Cumhuriyet, Osmanlı’nın devamı ve İslâm devleti olarak kuruldu. 1928’de, Anayasa’nın ikinci maddesindeki “devletin dini, din-i İslâm’dır” maddesi kaldırıldı. Bu, 1922’de saltanatın, 1924’de hilâfetin ilgası, ardından devletin bütün kurumlarının İslâm’dan arındırılması (uzun vadede) çok tehlikeli bir yok oluş sürecinin uzantısı, mantıkî sonucuydu.

İslâm devleti olarak kurulan bir devletin İslâm’dan arındırılması, o devletin Meclis’i eliyle yapılabilir mi? Hem de eşrafın, ulemanın doldurduğu, kahir ekseriyetini oluşturduğu bir Meclis’te bu nasıl mümkün olabilir? Baskı, sindirme, vesaire gibi usuller dışında?
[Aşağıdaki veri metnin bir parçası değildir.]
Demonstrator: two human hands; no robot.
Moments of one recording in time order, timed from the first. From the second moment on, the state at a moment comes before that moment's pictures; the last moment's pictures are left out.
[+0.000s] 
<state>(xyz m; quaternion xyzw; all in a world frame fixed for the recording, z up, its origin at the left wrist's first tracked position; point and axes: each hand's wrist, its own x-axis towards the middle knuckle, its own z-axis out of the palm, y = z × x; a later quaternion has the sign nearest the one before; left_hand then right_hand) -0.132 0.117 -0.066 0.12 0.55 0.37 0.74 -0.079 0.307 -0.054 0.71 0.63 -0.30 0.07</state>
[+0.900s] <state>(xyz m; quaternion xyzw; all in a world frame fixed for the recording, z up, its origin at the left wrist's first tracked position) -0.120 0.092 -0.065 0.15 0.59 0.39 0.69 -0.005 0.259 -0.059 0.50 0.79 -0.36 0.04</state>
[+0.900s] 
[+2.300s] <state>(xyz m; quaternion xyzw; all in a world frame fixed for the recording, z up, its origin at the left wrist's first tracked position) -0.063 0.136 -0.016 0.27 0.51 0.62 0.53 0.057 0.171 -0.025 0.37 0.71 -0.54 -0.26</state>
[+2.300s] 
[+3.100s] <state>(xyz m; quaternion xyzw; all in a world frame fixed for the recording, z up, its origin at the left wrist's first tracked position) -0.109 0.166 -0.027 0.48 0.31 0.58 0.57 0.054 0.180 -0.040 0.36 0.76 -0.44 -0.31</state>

Ne yaşadık ve neden yaşadık peki? Bildiklerimiz, bilmediklerimizin yanında çok sınırlı, devede kulak misali. Dışardan fiilen işgal edilmeyen bir ülkenin içerden zihnen ele geçirilmesi. Bir toplumun başına gelebilecek en büyük felâket, başına ne geldiğini bilememesidir.”